- **TASK OBJECTIVE**: Find the lines below holding the word "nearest" and copy each of them.

- **DATA RECORDS**:
§
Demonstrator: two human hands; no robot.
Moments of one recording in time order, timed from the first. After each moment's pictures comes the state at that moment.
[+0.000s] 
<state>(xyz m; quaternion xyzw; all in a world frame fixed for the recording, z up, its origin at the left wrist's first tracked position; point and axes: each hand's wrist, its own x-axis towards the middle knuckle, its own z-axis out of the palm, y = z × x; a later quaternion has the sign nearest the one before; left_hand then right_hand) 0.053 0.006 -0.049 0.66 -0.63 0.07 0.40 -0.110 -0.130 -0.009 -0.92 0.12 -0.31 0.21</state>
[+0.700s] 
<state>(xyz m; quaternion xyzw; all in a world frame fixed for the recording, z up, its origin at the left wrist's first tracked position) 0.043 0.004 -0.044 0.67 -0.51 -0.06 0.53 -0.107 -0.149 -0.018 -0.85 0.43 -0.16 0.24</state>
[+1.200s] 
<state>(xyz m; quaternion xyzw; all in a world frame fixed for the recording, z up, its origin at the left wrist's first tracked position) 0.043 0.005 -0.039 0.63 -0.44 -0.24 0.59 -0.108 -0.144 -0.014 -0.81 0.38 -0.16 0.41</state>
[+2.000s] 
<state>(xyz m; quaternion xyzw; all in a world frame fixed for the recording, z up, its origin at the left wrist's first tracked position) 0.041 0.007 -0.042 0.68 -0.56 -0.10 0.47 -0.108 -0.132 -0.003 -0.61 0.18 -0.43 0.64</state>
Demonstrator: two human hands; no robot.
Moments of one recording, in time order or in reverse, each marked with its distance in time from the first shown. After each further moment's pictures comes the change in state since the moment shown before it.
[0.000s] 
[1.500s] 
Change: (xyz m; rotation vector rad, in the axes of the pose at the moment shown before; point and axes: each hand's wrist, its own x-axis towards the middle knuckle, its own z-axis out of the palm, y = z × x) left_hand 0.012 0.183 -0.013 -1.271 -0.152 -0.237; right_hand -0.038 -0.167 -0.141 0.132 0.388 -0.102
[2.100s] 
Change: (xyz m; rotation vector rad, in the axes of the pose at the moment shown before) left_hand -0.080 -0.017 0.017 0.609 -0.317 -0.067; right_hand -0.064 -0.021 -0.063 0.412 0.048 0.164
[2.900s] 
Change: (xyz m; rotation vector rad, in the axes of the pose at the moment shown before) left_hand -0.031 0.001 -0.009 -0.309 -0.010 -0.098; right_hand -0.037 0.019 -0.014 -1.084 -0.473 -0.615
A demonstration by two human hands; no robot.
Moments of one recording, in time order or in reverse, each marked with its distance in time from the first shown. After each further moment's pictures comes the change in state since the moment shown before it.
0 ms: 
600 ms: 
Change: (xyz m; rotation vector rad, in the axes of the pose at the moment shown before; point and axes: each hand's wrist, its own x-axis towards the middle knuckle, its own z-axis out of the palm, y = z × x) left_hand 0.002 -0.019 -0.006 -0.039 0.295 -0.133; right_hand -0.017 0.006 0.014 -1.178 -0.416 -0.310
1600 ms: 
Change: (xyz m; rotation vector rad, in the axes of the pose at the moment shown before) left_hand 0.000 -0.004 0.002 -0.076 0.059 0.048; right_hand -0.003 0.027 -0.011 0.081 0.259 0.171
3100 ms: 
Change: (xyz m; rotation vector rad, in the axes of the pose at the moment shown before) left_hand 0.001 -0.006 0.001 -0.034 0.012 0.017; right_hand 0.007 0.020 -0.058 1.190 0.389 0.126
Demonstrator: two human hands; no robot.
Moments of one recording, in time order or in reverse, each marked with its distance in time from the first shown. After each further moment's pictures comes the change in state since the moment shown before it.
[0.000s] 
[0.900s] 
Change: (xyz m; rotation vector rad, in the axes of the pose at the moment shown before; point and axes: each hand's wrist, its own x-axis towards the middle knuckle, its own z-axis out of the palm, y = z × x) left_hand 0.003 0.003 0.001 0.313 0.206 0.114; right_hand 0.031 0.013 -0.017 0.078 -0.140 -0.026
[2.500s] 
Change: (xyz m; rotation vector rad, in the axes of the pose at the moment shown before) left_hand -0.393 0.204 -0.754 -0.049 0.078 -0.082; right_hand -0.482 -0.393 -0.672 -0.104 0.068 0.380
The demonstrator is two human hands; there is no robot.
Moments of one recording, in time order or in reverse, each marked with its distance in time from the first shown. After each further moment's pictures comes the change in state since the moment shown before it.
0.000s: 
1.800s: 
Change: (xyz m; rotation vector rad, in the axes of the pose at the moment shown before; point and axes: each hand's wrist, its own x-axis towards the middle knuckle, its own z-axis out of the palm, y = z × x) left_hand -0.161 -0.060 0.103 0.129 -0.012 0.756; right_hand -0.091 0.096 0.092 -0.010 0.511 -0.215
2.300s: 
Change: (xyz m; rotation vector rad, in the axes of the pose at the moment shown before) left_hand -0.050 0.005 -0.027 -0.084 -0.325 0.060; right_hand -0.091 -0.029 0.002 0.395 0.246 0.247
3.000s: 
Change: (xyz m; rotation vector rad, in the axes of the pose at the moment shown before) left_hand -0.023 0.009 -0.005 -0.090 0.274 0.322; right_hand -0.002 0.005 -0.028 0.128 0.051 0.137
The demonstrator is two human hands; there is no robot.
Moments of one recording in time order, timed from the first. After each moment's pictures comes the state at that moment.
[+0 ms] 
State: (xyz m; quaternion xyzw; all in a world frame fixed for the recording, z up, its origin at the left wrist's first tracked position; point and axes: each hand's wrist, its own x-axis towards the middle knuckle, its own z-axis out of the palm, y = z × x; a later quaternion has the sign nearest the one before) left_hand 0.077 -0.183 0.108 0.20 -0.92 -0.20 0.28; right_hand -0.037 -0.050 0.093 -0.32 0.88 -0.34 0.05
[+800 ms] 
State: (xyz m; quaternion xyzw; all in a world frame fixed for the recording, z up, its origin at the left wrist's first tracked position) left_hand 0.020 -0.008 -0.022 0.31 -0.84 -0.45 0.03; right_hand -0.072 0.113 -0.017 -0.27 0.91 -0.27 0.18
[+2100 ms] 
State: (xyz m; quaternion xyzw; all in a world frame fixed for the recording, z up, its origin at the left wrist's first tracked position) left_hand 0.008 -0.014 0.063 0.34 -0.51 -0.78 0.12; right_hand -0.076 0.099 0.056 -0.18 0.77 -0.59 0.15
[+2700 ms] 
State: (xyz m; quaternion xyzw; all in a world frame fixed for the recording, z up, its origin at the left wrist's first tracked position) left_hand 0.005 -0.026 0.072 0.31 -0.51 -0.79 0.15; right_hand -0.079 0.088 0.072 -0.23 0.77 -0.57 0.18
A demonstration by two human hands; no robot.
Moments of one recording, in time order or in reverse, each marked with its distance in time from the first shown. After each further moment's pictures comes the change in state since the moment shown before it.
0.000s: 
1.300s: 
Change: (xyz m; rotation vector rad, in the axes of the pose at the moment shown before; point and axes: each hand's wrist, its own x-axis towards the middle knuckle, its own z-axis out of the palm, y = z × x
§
- **RESULT FOR THIS EXERCISE**:
<state>(xyz m; quaternion xyzw; all in a world frame fixed for the recording, z up, its origin at the left wrist's first tracked position; point and axes: each hand's wrist, its own x-axis towards the middle knuckle, its own z-axis out of the palm, y = z × x; a later quaternion has the sign nearest the one before; left_hand then right_hand) 0.053 0.006 -0.049 0.66 -0.63 0.07 0.40 -0.110 -0.130 -0.009 -0.92 0.12 -0.31 0.21</state>
State: (xyz m; quaternion xyzw; all in a world frame fixed for the recording, z up, its origin at the left wrist's first tracked position; point and axes: each hand's wrist, its own x-axis towards the middle knuckle, its own z-axis out of the palm, y = z × x; a later quaternion has the sign nearest the one before) left_hand 0.077 -0.183 0.108 0.20 -0.92 -0.20 0.28; right_hand -0.037 -0.050 0.093 -0.32 0.88 -0.34 0.05

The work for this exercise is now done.